4. Batteries (size, cost, availability)
Be sure to price batteries. The standard battery that comes with your camcorder is small and generally won’t last for more than an hour of use. You’ll need to buy a spare at some point. All digital camcorders use proprietary lithium ion batteries – these lithium batteries are great because they’re light, efficient, and don’t have “memory problems” like Ni-Cads. However, they can be expensive and tend to die after a few years.

5. Input and output ports
Most digital camcorders will have A/V jacks for sending video to your TV and a firewire (IEEE 1394) jack for exporting video to your computer. But what about input jacks? This is not important for most people, but if you want to transfer old videos onto digital tape, you’ll need a camera with A/V inputs as well.

6. Future upgradeability
You may want to upgrade your camcorder with a lens or external microphone. All but the smallest camcorders have lens threads that allow you to screw on a wide-angle lens (great for filming in small rooms or cars). Also, most camcorders have a microphone jack where you can plug in an external microphone or lapel mic. However, if you want to mount a “shotgun mike” onto your camera, you’ll need a camcorder with a “microphone shoe.” Many of the smaller camcorders don’t have room for a shoe, forcing you to use only the built-in microphone. (which is just fine for most circumstances, anyway)

7. Zoom
Zoom is NOT important. You shouldn’t be concerned about zoom levels at all. Most camcorders have at least a 3x optical zoom. Higher than this, and your film becomes unwatchable from all the hand shaking. Besides, excessive zooming is nauseating to watch and is one of the hallmarks of a beginning videographer. Don’t be impressed by huge “digital” zoom numbers – digital zoom just means the camcorder is enlarging the central pixels (it’s not a real optical zoom).

8. Gimmicky features
NightShot, fades, negative video, stretch, sepia coloring … these extra “special effects” are just built in gimmicks meant to impress you in the store. You’ll probably never actually use any of them in real life. For example, Sony’s NightShot feature is fun, but isn’t useful in real life because it makes your eyes look white like a vampire.

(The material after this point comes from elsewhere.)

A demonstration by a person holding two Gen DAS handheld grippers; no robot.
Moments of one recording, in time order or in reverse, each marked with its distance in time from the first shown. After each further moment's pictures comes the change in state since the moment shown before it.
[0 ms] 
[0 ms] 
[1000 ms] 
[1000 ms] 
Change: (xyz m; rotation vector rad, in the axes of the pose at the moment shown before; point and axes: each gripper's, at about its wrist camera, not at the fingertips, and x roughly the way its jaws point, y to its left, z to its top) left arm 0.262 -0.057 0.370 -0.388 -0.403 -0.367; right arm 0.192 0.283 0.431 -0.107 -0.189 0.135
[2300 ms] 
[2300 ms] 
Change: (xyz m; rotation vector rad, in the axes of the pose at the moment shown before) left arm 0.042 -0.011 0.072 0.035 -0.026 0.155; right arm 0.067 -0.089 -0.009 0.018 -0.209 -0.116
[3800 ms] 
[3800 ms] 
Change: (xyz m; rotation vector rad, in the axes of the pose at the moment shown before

As you can see, there are a lot of things to consider when buying a digital camcorder. Fortunately, there aren’t really any “bad” digital camcorders out there, so you can’t really make a wrong decision here. Possibly the greatest factor for picking a camcorder is the “feel factor” … if the camcorder has the features you need, and feels great in your hand, than it’s probably the one for you. Good luck!